PROJECT SUMMARY
College students misuse and divert (i.e., give away, sell, or trade) prescription stimulants more often than any
other class of prescription drugs (e.g., opiates). Half or nearly half of college students with prescriptions divert
their stimulant medication, and a similarly high percentage misuse their medication (e.g., higher doses, via
different routes of administration, etc.) or use someone else’s prescription. Diversion may lead students to go
without needed medication to mitigate their symptoms, increasing their risk for unintentional injuries and
substance use. Further, diversion perpetuates the non-medical use of prescription stimulants (NMUPS), which
has become increasingly common among college students and is associated with other illicit drug use, lower
grade point average, insomnia, irritability, headaches, and cardiovascular complications. Diversion also
perpetuates medical misuse of stimulants among students with prescriptions, which is associated with poorer
ADHD symptom management and may increase the risk for addictive disorders. Despite the fact that nearly
9 out of 10 students obtain prescription stimulants from a friend or acquaintance with a prescription,
there are no evidence-based interventions targeting diversion of stimulants in college students. Being
approached for one’s medication is a key risk factor for diversion, as is medication non-adherence and
believing NMUPS and diversion are more prevalent than they are. Accordingly, in this multi-site study, we will
conduct a randomized, controlled trial of 300 college-attending adults with current stimulant prescriptions to
examine the preliminary efficacy and feasibility of a single-session, computer-based simulation intervention
(with two booster sessions) to prevent prescription stimulant diversion and medication misuse and compare it
to a placebo condition.

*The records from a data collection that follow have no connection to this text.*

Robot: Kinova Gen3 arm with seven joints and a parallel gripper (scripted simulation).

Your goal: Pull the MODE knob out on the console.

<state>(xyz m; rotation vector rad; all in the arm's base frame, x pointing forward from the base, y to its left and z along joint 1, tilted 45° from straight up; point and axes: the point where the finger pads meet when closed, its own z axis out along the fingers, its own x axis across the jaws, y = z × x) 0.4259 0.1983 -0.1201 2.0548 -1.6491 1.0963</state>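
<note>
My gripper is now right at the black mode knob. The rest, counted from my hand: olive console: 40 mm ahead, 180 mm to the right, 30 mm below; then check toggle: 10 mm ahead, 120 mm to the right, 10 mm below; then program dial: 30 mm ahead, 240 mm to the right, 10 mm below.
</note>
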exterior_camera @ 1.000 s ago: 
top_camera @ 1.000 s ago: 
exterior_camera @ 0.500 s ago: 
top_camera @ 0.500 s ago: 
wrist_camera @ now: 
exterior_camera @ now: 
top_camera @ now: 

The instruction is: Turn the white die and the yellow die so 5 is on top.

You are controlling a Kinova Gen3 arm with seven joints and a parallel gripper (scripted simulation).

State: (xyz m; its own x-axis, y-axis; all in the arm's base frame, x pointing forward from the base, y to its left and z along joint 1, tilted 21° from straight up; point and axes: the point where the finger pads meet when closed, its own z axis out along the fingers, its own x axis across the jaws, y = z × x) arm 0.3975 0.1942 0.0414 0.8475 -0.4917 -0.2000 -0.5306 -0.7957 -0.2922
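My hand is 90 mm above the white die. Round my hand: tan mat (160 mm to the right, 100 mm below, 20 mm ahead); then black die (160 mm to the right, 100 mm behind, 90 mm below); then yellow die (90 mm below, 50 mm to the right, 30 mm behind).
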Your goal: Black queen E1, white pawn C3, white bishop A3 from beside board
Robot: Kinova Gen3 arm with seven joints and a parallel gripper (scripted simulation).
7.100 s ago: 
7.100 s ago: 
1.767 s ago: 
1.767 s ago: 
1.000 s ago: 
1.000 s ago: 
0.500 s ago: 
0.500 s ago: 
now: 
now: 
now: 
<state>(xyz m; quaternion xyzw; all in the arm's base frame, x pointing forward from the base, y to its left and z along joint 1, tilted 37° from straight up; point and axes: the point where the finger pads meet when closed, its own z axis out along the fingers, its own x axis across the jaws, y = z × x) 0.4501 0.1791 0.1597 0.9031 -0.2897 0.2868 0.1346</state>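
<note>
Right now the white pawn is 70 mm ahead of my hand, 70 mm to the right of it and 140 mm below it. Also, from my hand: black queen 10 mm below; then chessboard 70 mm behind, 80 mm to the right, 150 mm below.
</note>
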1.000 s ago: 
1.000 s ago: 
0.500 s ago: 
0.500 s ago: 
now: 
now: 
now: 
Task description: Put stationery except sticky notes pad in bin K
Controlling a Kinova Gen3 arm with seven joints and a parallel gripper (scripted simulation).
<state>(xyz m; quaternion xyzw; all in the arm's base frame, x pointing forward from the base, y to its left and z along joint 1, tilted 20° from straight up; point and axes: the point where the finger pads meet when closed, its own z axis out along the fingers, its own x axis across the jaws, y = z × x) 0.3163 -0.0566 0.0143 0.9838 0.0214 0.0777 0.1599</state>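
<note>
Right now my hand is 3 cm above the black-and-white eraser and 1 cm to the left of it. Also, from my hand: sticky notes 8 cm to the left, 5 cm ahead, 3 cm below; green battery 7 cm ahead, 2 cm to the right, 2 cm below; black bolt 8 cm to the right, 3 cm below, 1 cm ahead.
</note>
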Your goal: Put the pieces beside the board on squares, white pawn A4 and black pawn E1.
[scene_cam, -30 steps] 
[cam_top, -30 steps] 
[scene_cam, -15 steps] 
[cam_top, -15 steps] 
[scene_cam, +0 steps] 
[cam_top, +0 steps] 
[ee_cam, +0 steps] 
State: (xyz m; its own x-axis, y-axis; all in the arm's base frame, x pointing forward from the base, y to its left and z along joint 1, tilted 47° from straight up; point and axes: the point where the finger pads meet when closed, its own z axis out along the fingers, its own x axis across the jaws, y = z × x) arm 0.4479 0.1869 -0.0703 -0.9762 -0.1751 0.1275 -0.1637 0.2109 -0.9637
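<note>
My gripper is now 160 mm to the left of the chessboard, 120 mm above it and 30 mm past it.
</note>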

Our intervention, which is grounded in social learning theory, the theory of planned
behavior, and our preliminary research, uniquely engages students in interactive discussions with virtual
humans to (a) learn about the actual prevalence of NMUPS and diversion and their related risks, (b) practice
using refusal strategies when approached for their medication in high-risk situations, and (c) understand how to
effectively communicate with prescribers and avoid medication misuse. Our primary aims are to determine if
the intervention reduces diversion, intentions to divert, and medication misuse, and to assess user satisfaction
with the intervention. Our secondary aims are to examine change in potential mechanisms of action targeted in
the intervention, such as self-efficacy to resist diversion, knowledge about diversion and NMUPS, use of
behavioral strategies to resist requests for one’s medication, and prescriber communication. Our study
responds to PA-17-775, which calls for pilot testing of innovative technology for disseminating effective
preventive interventions. It also aligns with NIDA’s Strategic Plan, which encourages the development of
preventive interventions that target risk factors for substance use disorders. If effective, the intervention could
be readily and widely disseminated to college counseling centers, psychiatrists/APRNs, and pediatricians.